• _TASK DIRECTIONS_
Up to and including the line containing "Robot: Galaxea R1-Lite", please reproduce the lines of the listing below, starting from the top.

[DATASET RECORDS Boundary: Start]

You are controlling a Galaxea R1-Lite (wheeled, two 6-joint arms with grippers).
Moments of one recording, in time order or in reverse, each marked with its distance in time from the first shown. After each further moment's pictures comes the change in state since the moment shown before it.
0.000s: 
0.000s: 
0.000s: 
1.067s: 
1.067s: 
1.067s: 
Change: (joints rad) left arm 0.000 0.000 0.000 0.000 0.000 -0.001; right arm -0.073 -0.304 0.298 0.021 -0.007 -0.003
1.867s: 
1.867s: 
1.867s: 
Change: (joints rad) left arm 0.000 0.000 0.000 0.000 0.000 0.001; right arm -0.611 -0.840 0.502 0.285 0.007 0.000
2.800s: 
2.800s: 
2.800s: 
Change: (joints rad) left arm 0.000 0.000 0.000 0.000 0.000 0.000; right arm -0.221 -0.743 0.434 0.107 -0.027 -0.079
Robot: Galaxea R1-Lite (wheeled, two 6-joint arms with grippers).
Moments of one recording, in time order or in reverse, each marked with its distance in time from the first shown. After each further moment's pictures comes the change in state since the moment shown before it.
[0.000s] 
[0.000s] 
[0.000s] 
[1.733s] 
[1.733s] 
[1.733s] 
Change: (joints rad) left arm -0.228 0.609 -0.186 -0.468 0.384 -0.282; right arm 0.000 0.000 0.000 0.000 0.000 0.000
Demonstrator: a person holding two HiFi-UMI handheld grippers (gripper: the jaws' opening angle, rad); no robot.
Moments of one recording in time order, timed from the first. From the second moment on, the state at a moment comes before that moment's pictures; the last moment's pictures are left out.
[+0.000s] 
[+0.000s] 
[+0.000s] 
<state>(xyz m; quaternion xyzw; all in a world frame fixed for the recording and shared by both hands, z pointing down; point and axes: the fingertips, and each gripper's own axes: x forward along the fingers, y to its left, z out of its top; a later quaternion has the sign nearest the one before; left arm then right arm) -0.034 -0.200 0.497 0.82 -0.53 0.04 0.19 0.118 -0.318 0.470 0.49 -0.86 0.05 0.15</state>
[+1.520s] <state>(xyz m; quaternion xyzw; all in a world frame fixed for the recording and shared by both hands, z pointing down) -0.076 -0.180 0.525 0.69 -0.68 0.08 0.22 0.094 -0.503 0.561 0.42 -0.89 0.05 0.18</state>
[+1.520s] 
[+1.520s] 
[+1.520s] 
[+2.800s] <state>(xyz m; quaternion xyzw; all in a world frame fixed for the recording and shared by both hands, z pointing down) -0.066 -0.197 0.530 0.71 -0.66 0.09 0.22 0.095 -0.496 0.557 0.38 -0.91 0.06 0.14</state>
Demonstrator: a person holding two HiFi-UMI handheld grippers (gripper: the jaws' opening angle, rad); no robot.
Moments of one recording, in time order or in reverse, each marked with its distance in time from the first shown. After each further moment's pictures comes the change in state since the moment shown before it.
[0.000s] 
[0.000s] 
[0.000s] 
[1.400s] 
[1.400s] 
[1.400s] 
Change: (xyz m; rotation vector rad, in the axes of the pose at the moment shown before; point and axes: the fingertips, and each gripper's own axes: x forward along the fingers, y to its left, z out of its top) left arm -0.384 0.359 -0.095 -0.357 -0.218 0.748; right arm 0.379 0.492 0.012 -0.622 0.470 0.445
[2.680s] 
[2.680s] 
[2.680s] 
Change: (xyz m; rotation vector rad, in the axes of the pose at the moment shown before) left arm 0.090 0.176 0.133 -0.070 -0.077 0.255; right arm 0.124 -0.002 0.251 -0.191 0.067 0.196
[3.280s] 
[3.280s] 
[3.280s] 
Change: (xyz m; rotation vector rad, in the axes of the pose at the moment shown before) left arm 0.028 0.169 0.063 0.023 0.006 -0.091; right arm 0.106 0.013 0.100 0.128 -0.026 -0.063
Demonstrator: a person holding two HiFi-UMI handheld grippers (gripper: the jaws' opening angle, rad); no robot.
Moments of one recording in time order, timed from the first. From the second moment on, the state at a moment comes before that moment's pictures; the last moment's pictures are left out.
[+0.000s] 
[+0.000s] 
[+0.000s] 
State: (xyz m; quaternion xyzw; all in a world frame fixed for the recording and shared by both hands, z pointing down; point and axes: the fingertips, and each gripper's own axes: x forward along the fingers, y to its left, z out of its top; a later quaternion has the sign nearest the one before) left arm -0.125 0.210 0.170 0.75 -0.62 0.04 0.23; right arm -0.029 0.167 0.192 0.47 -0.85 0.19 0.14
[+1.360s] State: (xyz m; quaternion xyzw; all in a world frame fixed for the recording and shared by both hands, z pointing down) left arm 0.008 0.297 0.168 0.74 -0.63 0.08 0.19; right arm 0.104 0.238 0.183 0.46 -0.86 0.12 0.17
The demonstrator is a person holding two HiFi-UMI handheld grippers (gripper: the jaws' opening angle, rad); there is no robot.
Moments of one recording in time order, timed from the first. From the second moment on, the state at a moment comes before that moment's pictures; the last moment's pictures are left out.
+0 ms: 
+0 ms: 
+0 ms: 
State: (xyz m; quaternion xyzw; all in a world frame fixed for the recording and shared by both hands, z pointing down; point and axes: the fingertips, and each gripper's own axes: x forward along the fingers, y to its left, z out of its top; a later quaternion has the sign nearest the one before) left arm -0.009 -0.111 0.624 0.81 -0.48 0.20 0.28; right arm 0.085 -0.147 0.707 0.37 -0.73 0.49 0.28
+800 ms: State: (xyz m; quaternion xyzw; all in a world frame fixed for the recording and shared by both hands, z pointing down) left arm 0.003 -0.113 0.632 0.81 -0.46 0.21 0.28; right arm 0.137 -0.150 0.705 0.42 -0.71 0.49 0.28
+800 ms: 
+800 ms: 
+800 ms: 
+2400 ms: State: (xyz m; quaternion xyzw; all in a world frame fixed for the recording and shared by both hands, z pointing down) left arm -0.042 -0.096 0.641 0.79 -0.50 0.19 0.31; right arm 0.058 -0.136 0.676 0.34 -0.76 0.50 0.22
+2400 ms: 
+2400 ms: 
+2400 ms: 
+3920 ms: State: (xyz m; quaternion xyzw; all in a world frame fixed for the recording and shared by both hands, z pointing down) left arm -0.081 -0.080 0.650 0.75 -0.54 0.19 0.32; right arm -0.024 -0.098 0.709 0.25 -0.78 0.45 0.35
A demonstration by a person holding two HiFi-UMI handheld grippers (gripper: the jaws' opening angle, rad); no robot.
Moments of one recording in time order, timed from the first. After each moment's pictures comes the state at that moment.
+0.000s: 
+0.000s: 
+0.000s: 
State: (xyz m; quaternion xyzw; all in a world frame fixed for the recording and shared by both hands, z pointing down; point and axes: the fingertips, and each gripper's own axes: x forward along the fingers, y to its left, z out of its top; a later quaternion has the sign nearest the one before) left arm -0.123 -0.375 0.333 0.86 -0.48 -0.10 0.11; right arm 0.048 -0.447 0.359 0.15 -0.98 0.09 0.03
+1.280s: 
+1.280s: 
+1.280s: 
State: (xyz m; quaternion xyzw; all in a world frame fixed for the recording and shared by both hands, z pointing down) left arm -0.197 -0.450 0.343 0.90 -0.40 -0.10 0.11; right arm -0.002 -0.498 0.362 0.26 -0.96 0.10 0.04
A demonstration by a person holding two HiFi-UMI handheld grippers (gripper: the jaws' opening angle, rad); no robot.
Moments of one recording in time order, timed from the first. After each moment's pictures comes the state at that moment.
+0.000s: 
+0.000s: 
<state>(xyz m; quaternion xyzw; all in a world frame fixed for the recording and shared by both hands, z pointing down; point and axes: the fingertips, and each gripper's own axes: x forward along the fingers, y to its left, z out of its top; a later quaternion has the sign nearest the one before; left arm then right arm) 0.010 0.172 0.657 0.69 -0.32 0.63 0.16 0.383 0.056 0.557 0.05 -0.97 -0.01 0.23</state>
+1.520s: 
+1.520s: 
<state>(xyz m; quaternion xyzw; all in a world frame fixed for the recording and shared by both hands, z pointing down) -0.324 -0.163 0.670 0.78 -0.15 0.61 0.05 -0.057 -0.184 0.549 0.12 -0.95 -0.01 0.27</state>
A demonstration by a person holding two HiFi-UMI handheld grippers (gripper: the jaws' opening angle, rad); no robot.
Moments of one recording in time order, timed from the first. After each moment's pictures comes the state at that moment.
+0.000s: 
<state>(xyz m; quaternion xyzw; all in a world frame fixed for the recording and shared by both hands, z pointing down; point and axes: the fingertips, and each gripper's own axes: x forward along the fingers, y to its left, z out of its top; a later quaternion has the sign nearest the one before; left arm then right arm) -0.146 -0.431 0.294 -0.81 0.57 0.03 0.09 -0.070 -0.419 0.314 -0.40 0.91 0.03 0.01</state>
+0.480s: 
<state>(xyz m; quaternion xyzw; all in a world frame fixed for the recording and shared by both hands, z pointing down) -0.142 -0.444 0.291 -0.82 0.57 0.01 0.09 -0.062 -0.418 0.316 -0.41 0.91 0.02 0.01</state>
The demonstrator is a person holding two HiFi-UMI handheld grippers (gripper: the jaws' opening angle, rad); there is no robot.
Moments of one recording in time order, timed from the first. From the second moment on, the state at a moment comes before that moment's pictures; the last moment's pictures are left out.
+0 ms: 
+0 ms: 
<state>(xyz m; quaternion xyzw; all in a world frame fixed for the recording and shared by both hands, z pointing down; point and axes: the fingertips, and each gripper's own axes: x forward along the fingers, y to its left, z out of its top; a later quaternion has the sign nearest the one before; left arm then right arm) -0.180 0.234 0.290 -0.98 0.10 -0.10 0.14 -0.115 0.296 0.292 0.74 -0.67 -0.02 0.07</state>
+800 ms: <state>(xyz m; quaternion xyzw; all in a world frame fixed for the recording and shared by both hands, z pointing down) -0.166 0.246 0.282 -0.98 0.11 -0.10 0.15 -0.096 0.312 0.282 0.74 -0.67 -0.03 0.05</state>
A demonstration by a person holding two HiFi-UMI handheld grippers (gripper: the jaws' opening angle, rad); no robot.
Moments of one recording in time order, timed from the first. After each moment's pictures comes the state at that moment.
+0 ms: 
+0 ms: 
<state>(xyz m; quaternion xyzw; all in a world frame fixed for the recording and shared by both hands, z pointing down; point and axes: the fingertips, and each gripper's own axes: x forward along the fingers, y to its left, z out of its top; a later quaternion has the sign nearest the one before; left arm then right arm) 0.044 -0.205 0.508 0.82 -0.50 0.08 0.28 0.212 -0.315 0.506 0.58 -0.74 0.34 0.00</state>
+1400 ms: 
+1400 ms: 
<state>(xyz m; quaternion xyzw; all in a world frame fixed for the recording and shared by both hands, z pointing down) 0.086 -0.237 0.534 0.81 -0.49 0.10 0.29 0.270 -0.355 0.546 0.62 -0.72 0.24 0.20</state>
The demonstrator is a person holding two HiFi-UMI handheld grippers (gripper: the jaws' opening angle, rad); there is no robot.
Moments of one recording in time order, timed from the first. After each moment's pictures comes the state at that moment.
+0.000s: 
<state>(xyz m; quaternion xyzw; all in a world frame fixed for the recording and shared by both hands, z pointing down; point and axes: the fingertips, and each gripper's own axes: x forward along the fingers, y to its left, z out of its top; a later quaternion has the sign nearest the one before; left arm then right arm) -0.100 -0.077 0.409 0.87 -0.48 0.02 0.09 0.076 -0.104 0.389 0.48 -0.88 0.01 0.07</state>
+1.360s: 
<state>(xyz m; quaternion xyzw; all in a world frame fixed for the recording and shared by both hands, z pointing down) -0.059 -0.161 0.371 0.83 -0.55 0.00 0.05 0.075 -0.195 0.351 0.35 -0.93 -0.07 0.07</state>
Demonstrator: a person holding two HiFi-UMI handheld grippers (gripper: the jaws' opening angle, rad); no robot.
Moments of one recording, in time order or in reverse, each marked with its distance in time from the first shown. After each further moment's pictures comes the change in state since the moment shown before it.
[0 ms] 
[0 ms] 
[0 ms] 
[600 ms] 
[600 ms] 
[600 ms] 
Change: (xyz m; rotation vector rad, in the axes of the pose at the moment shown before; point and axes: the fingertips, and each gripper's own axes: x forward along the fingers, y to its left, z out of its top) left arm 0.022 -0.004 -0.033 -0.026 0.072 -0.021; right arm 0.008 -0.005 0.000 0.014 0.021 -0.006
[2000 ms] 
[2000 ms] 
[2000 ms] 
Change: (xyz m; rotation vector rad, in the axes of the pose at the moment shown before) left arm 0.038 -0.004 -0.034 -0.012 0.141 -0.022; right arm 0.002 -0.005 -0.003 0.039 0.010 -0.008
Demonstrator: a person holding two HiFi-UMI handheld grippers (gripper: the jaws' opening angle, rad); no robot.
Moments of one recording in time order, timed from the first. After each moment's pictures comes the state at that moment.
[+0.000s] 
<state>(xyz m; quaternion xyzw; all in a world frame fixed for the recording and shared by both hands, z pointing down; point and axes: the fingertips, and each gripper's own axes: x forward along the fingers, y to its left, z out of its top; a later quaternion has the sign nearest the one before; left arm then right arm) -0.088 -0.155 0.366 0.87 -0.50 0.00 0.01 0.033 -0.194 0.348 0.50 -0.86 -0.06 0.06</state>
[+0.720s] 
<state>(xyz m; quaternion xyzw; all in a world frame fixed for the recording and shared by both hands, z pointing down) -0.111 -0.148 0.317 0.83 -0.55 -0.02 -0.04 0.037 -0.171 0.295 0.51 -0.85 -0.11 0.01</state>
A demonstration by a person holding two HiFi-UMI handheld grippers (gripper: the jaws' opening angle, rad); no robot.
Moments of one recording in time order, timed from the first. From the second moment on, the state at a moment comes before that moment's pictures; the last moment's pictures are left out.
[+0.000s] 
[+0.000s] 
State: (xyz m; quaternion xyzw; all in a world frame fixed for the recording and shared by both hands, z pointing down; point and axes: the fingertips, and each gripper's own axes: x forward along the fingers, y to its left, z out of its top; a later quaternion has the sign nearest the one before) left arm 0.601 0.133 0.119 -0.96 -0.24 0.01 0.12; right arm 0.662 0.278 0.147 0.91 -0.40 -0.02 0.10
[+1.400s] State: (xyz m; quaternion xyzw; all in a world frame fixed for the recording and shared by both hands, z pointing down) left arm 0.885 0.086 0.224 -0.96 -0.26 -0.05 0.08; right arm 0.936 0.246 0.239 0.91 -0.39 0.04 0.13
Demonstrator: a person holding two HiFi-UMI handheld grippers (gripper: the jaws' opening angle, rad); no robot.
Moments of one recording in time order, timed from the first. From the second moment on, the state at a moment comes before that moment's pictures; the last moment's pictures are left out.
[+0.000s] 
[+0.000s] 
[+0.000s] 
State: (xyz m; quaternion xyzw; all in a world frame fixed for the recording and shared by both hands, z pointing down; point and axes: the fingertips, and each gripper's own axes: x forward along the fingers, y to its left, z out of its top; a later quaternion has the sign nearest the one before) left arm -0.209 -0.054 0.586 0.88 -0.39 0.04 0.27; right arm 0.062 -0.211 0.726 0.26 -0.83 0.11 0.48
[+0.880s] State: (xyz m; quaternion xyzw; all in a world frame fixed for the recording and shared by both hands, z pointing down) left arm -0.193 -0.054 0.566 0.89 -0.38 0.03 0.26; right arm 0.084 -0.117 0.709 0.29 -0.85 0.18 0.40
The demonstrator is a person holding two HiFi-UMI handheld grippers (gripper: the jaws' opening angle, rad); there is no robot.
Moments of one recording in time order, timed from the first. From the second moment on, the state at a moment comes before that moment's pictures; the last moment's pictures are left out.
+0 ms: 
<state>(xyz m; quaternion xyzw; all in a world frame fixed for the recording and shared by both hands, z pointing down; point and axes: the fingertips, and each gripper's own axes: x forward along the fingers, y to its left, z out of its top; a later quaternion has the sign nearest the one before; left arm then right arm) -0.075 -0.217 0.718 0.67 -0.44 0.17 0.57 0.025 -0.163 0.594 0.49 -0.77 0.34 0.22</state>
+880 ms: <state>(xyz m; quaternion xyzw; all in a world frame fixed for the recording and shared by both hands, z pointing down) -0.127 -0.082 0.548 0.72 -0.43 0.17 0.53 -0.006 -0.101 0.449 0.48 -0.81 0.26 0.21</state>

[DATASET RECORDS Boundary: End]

• _RESPONSE_
You are controlling a Galaxea R1-Lite (wheeled, two 6-joint arms with grippers).
Moments of one recording, in time order or in reverse, each marked with its distance in time from the first shown. After each further moment's pictures comes the change in state since the moment shown before it.
0.000s: 
0.000s: 
0.000s: 
1.067s: 
1.067s: 
1.067s: 
Change: (joints rad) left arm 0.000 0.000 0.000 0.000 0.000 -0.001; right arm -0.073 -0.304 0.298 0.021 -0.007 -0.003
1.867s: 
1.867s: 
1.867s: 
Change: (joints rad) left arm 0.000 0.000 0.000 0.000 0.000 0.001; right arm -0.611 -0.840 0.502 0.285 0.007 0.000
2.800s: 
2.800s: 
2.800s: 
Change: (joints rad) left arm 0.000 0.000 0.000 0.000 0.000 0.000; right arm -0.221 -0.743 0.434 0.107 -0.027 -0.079
Robot: Galaxea R1-Lite (wheeled, two 6-joint arms with grippers).

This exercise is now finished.